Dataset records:
»»

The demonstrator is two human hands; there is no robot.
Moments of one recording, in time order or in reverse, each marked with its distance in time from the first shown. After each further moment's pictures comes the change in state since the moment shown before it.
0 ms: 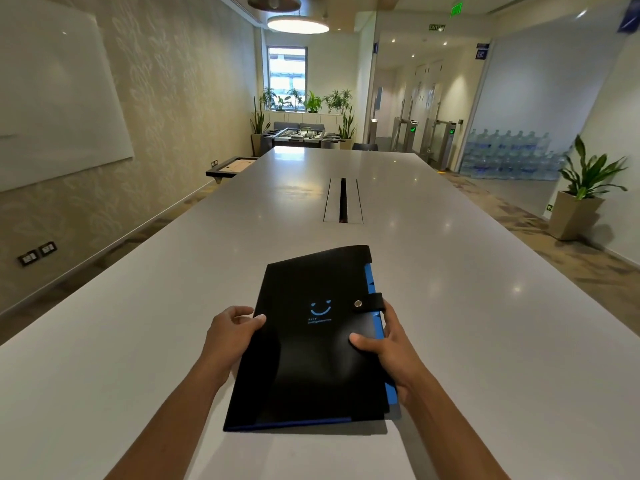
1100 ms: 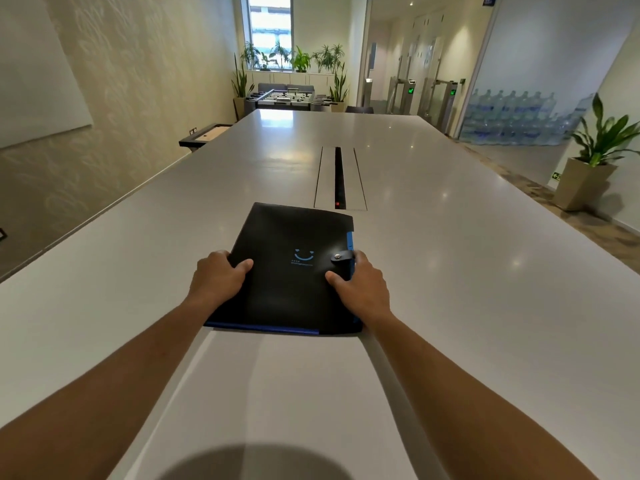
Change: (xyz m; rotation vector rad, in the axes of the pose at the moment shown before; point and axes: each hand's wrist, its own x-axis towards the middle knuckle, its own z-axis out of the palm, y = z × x) left_hand 0.256 0.026 0.075 0.544 0.069 0.162; right_hand 0.281 0.011 -0.015 -0.914 0.352 -0.170
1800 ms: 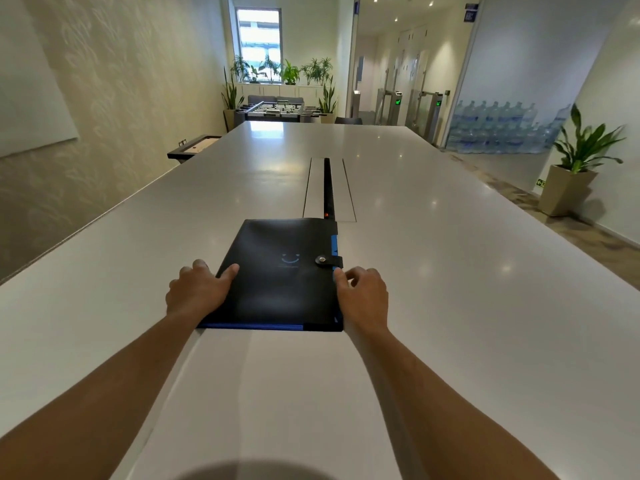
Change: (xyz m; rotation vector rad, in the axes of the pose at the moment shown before) left_hand 0.038 -0.016 0.015 0.282 0.067 -0.084; right_hand 0.022 0.017 0.005 0.008 0.254 0.042
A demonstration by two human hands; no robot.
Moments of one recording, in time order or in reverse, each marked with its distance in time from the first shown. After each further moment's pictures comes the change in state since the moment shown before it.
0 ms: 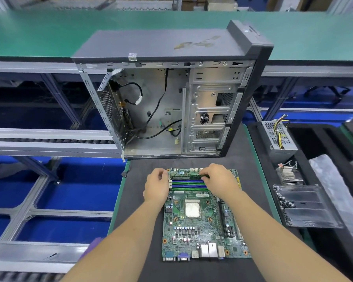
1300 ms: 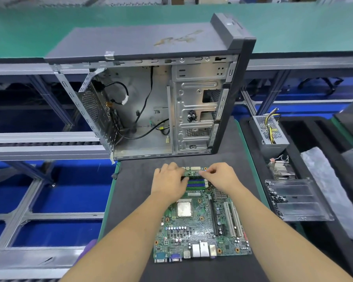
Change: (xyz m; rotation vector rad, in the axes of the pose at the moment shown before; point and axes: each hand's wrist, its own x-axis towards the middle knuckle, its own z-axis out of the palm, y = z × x) left_hand -0.010 0.037 0.035 0.916 -0.158 0.609; right_hand 0.001 0.040 0.004 0.509 0.051 0.272
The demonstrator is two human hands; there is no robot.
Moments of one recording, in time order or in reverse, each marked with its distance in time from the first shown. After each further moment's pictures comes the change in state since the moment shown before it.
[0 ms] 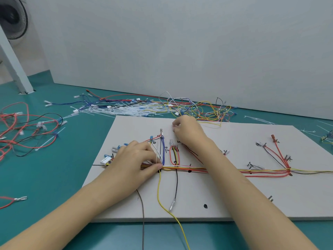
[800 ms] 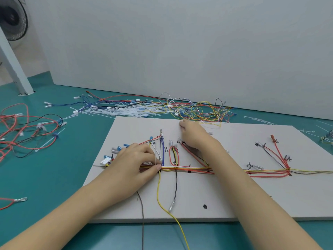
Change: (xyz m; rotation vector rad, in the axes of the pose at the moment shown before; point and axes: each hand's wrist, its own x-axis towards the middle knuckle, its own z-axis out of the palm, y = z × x) left_hand -0.002 -0.001 -0.003 -0.024 -0.018 0.045; right_hand 0.002 0.021 -0.001 -0.114 -0.122 -0.003
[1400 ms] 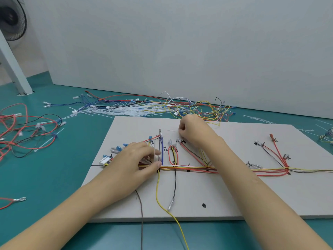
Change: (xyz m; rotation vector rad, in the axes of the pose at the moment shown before) left_hand 0.000 -0.001 0.002 -0.047 0.040 -0.031; right_hand -0.015 -0.011 -0.024 -0.078 0.075 -0.108
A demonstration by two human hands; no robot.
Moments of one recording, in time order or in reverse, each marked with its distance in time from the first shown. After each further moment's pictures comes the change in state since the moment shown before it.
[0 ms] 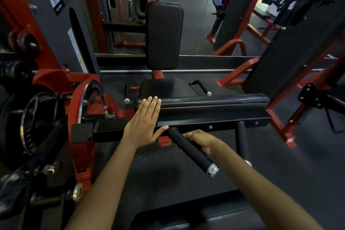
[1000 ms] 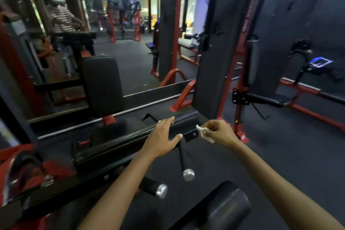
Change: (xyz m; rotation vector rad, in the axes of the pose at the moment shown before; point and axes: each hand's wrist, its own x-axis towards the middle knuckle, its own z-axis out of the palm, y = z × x) left_hand 0.100 0.177 -0.087 -0.812 0.016 0.193; right_hand -0.161 0.026 -0.155 -0.416 0.894 -0.439
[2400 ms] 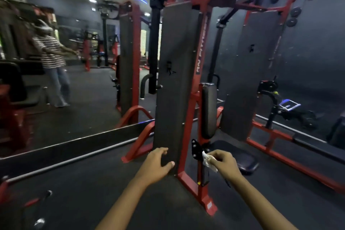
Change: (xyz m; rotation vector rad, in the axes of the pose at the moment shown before) left_hand 0.526 0.163 0.338 -0.188 -0.044 -0.069; right_hand 0.369 0.361 -0.374 0.061 0.263 0.068
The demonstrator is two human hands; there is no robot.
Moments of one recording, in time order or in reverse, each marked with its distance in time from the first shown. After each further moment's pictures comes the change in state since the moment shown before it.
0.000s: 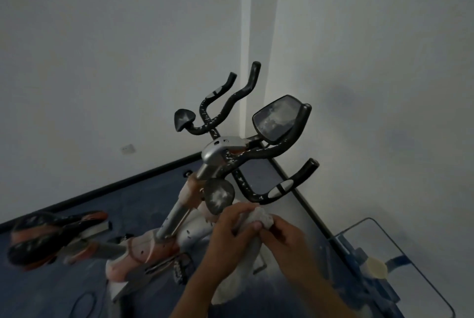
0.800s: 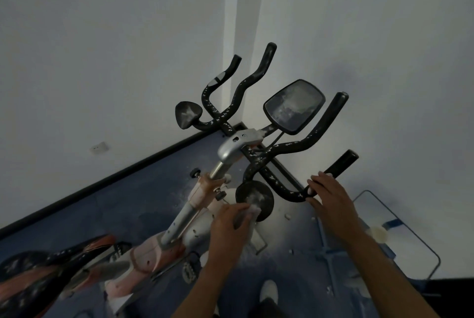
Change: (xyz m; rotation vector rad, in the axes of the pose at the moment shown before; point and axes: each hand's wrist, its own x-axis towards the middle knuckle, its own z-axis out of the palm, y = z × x) left_hand 0.066 -0.090 -0.112 0.211 0.012 -0.026; right_hand 0.101 0.071 -0.019 -1.233 0.357 -0.393
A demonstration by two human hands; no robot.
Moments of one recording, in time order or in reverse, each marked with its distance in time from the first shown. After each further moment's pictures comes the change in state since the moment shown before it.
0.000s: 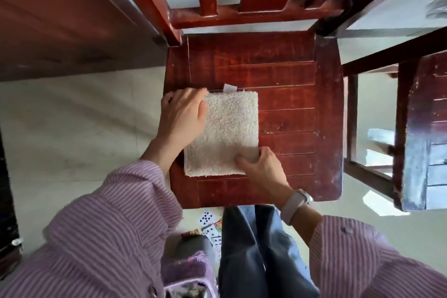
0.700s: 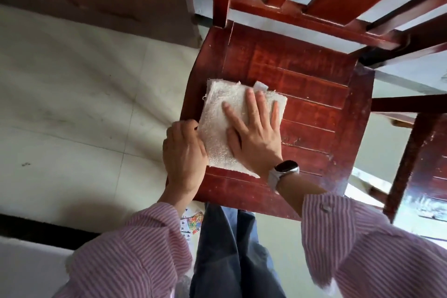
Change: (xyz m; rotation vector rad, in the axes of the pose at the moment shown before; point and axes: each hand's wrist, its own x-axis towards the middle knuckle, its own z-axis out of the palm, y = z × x) left_hand -0.095 0.003 0.056 -0.083 0.388 -0.449; right_hand 0.055 -0.033 0.022 -0.797 0.363 -0.959
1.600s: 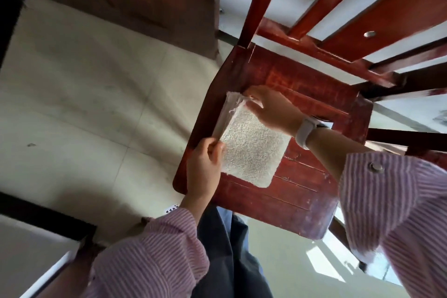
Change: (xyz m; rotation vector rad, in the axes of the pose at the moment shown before) left_hand -0.018 0.021 -0.017 -0.591 -0.062 -0.296; right_hand 0.088 0.005 -0.077 0.357 -0.433 -0.079
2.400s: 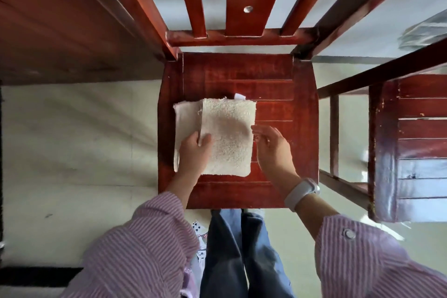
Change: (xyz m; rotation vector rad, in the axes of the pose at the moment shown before) left_hand 0.017 0.062 0.031 0.017 -0.380 -0.156; right_hand -0.135 0.033 0.052 0.595 0.654 0.548
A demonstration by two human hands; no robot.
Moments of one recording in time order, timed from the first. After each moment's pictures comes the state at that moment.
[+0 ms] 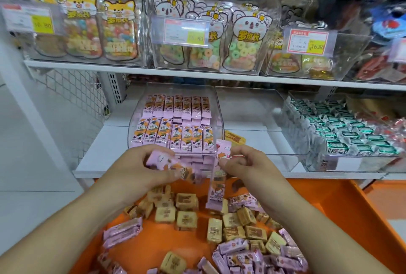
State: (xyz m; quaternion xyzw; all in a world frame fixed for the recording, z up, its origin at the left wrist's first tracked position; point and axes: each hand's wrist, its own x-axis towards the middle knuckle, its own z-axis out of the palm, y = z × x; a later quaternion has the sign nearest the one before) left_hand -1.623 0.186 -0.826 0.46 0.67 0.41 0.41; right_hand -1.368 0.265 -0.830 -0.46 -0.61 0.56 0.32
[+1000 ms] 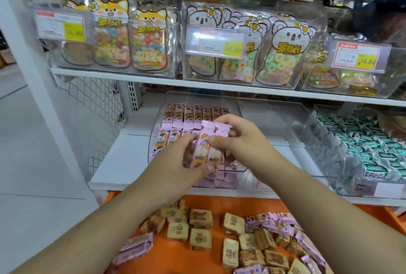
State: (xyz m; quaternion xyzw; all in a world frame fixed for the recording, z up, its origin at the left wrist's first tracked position) left_hand -1.623 0.222 -0.808 0.58 0.66 0.37 0.28; right_hand -1.461 0.334 -0.795 -0.40 -0.72 0.49 0.30
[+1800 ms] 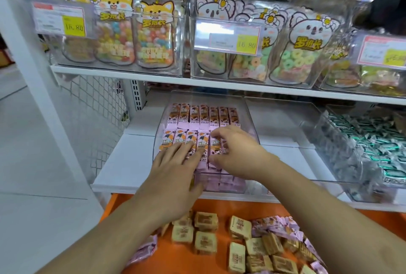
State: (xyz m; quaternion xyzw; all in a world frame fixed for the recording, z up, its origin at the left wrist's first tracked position) left_hand -1.647 0.238 -0.861 0.69 0.71 0.12 0.06; right_hand -1.488 0.359 -0.819 -0.45 -0.87 0.17 0.09
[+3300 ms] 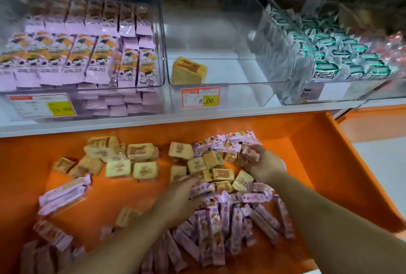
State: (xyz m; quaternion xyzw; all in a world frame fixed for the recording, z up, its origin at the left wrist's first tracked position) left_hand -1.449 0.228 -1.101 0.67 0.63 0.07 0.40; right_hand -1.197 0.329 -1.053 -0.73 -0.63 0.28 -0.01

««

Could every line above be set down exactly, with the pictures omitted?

### RESPONSE TO THE EXERCISE
The demonstrator is two human hands; there is no robot.
Moments of one recording, in time order or in reverse, each marked with its distance in time from the first shown. After each further moment's pictures comes the change in state since the moment shown before it.
0 ms: 
1100 ms: 
Change: (xyz m; rotation vector rad, in the axes of the pose at the moment shown before; point and axes: each hand's wrist, its own x-axis towards the middle knuckle, its own z-axis out of the palm, y = z × x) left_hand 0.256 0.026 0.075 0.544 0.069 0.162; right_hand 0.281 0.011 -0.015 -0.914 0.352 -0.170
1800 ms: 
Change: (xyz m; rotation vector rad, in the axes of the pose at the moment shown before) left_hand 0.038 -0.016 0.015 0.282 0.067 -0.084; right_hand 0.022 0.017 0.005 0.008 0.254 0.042
A demonstration by two human hands; no robot.
Moments of one recording, in time order or in reverse, each marked with its distance in time from the first shown. After each further moment's pictures comes the change in state since the moment shown before it.
0 ms: 
1300 ms: 
Change: (xyz m; rotation vector rad, in the axes of the pose at the moment shown before; point and axes: each hand's wrist, its own x-axis towards the middle knuckle, its own z-axis out of the palm, y = z × x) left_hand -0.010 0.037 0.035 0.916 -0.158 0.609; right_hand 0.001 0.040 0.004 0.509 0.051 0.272
The demonstrator is two human hands; there is no robot.
Moments of one recording, in time order or in reverse, each marked with its distance in time from the first shown. After each further moment's pictures comes the change in state since the moment shown before it.
[0 ms] 
[800 ms] 
Change: (xyz m; rotation vector rad, in the axes of the pose at the moment shown before; point and axes: each hand's wrist, its own x-axis towards the middle knuckle, its own z-axis out of the palm, y = z × x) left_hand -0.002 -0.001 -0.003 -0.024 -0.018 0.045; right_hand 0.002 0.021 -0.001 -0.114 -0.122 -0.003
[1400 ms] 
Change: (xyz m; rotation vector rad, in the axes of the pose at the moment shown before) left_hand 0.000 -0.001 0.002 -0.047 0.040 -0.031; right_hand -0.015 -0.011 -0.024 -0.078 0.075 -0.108
A demonstration by two human hands; no robot.
Moments of one recording, in time order or in reverse, each marked with its distance in time from the first shown. After each further moment's pictures comes the change in state since the moment shown before it.
[0 ms] 
[1000 ms] 
Change: (xyz m; rotation vector rad, in the axes of the pose at the moment shown before; point and axes: each hand's wrist, its own x-axis towards the middle knuckle, its own z-axis out of the palm, y = z × x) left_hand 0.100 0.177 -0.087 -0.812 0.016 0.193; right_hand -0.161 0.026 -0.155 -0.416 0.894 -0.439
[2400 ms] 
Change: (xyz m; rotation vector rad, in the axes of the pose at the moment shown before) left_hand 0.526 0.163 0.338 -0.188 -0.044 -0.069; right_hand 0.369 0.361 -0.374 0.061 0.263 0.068
The demonstrator is two human hands; there is no robot.
Moments of one recording, in time order or in reverse, each marked with its distance in time from the first shown. After each further moment's pictures comes the change in state since the moment shown before it.
0.000s: 
0.800s: 
Change: (xyz m; rotation vector rad, in the axes of the pose at the moment shown before; point and axes: each hand's wrist, its own x-axis towards the middle knuckle, its own z-axis out of the palm, y = z × x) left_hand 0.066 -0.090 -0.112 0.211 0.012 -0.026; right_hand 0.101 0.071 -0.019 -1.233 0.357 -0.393
A demonstration by two human hands; no robot.
Moments of one recording, in time order or in reverse, each marked with its distance in time from the first shown. After each further moment's pictures comes the change in state since the moment shown before it.
0.000s: 
0.700s: 
Change: (xyz m; rotation vector rad, in the axes of the pose at the moment shown before; point and axes: each hand's wrist, its own x-axis towards the middle knuckle, its own z-axis out of the palm, y = z × x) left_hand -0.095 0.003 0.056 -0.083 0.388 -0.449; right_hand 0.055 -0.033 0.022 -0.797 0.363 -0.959
1.600s: 
Change: (xyz m; rotation vector rad, in the axes of the pose at the moment shown before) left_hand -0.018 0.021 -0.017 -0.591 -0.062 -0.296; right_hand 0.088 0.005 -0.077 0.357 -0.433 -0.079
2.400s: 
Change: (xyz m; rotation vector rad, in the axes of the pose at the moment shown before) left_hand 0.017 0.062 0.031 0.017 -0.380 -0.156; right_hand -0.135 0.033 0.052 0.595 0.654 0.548
A demonstration by two human hands; no robot.
Moments of one recording in time order, timed from the first. After each moment's pictures comes the state at that moment.
[+0 ms] 
State: (xyz m; quaternion xyzw; all in a world frame fixed for the recording, z up, its origin at the left wrist's first tracked position; point and axes: each hand's wrist, its own x-axis towards the middle knuckle, its own z-axis out of the palm, y = z × x; a later quaternion has the sign nearest the one before) left_hand -1.623 0.186 -0.826 0.46 0.67 0.41 0.41; right_hand -1.368 0.265 -0.830 -0.46 -0.61 0.56 0.32
[+1000 ms] 
State: (xyz m; quaternion xyzw; all in a world frame fixed for the recording, z up, its origin at the left wrist's first tracked position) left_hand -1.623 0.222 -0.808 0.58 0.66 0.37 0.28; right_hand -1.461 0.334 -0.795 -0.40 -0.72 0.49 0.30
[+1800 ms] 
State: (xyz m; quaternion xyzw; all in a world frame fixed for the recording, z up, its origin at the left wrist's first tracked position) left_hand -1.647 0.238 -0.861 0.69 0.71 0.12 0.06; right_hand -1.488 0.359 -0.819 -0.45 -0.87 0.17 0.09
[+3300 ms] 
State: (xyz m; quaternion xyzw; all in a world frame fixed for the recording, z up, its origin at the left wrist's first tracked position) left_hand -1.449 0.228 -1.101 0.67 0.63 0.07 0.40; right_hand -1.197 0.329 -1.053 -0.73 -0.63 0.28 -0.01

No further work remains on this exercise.